Stream Long Responses Without Buffering
Streaming Data With async iterators
Route Handlers can return a streaming Response — useful for AI tokens, long server work, or real-time updates.
What you'll learn
- Return a `ReadableStream` from a Route Handler
- Build the stream from an async iterator
- Consume it with the Streams API on the client
A streaming Route Handler flushes bytes as soon as they are available instead of buffering the whole response.

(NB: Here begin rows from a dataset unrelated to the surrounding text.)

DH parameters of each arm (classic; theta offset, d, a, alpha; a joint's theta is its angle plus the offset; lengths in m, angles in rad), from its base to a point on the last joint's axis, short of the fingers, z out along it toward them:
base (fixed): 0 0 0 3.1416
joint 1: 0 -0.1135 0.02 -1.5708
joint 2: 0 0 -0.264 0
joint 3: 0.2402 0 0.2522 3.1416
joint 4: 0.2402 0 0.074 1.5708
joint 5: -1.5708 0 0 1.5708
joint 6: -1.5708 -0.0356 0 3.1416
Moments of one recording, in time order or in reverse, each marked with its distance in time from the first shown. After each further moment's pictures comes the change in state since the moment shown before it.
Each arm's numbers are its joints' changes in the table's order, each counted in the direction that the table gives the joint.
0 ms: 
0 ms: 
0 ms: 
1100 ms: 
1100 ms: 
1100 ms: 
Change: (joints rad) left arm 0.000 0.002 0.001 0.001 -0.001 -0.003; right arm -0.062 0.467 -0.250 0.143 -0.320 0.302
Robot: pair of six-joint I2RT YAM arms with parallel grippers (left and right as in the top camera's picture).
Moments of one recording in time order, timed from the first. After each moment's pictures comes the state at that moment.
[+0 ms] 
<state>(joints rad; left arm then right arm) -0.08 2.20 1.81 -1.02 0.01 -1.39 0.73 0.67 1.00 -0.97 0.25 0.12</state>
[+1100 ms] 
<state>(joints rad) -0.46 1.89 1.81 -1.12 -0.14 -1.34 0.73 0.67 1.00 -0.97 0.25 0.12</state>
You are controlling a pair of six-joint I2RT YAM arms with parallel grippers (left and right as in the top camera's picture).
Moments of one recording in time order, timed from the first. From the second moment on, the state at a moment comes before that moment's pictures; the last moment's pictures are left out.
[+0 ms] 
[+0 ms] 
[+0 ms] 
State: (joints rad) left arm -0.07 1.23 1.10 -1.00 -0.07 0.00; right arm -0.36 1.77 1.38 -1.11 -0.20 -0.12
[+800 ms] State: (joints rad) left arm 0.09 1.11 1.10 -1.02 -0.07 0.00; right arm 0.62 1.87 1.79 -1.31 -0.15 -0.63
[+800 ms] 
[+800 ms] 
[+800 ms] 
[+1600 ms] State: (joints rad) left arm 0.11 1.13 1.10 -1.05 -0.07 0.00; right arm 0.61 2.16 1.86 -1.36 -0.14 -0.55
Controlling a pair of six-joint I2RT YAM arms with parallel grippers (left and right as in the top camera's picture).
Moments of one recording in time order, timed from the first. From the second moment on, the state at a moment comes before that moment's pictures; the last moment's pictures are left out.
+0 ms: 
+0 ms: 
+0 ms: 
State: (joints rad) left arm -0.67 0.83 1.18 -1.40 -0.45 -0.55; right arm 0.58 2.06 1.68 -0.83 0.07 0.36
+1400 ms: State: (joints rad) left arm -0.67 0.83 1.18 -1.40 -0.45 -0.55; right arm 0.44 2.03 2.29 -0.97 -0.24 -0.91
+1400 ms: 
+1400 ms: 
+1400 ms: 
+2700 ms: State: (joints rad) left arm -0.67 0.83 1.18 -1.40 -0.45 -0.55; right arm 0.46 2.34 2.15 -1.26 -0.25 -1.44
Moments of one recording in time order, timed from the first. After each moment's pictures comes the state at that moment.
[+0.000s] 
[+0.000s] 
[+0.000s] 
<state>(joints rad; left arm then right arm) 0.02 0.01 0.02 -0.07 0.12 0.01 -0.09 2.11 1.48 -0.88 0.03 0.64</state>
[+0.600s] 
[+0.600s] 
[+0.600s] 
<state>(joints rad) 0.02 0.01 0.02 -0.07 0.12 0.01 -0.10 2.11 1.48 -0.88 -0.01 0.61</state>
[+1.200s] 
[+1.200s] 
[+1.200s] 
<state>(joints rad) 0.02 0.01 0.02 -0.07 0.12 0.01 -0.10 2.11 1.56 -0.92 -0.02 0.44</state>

That is exactly the model an LLM token stream needs.
A Basic Stream
// app/api/stream/route.ts
export const runtime = 'edge'
export async function GET() {
const encoder = new TextEncoder()
const stream = new ReadableStream({
async start(controller) {
for (const word of ['hello', ' ', 'world']) {
controller.enqueue(encoder.encode(word))
await new Promise((r) => setTimeout(r, 200))
}
controller.close()
},
})
return new Response(stream, {
headers: { 'Content-Type': 'text/plain; charset=utf-8' },
})
} The browser sees “hello”, ” ”, and “world” arrive separately — not after a 600 ms wait.
From an Async Iterator
async function* tokens() {
for (const t of ['one', 'two', 'three']) {
yield t
await new Promise((r) => setTimeout(r, 100))
}
}
export async function GET() {
const encoder = new TextEncoder()
const stream = new ReadableStream({
async start(controller) {
for await (const t of tokens()) controller.enqueue(encoder.encode(t))
controller.close()
},
})
return new Response(stream)
} Anything iterable works — DB cursors, file reads, LLM token streams.
Consume on the Client
'use client'
export function Streamer() {
async function run() {
const res = await fetch('/api/stream')
const reader = res.body!.getReader()
const decoder = new TextDecoder()
while (true) {
const { value, done } = await reader.read()
if (done) break
console.log(decoder.decode(value))
}
}
return <button onClick={run}>Stream</button>
} For AI apps, pair this with Vercel’s AI SDK — it does the encoding, parsing, and React state updates for you.